WHAT THE TASK ASKS: Search the data for "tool" and copy every matching line.

─── GIVEN INFORMATION ───

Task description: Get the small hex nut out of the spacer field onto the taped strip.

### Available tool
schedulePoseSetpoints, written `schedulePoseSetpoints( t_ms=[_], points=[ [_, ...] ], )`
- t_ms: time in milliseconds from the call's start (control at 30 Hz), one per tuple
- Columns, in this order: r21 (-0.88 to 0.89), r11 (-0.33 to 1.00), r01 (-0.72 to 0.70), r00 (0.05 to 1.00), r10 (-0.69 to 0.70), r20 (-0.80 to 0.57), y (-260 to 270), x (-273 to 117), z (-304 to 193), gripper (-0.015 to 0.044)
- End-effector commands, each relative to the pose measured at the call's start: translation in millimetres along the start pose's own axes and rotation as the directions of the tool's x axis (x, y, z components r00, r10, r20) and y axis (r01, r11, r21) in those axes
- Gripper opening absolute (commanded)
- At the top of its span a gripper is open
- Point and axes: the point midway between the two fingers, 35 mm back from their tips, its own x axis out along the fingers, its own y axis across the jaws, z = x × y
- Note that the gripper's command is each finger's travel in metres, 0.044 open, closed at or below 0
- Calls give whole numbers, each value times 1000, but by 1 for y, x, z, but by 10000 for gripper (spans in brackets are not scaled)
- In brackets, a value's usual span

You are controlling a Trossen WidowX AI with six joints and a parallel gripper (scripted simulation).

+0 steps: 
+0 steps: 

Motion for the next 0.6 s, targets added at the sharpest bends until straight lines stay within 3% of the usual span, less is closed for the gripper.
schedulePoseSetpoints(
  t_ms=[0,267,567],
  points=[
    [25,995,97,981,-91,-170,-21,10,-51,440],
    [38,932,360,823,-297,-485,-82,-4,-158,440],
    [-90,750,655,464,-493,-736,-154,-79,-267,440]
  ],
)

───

TASK RESULT:
### Available tool
- End-effector commands, each relative to the pose measured at the call's start: translation in millimetres along the start pose's own axes and rotation as the directions of the tool's x axis (x, y, z components r00, r10, r20) and y axis (r01, r11, r21) in those axes

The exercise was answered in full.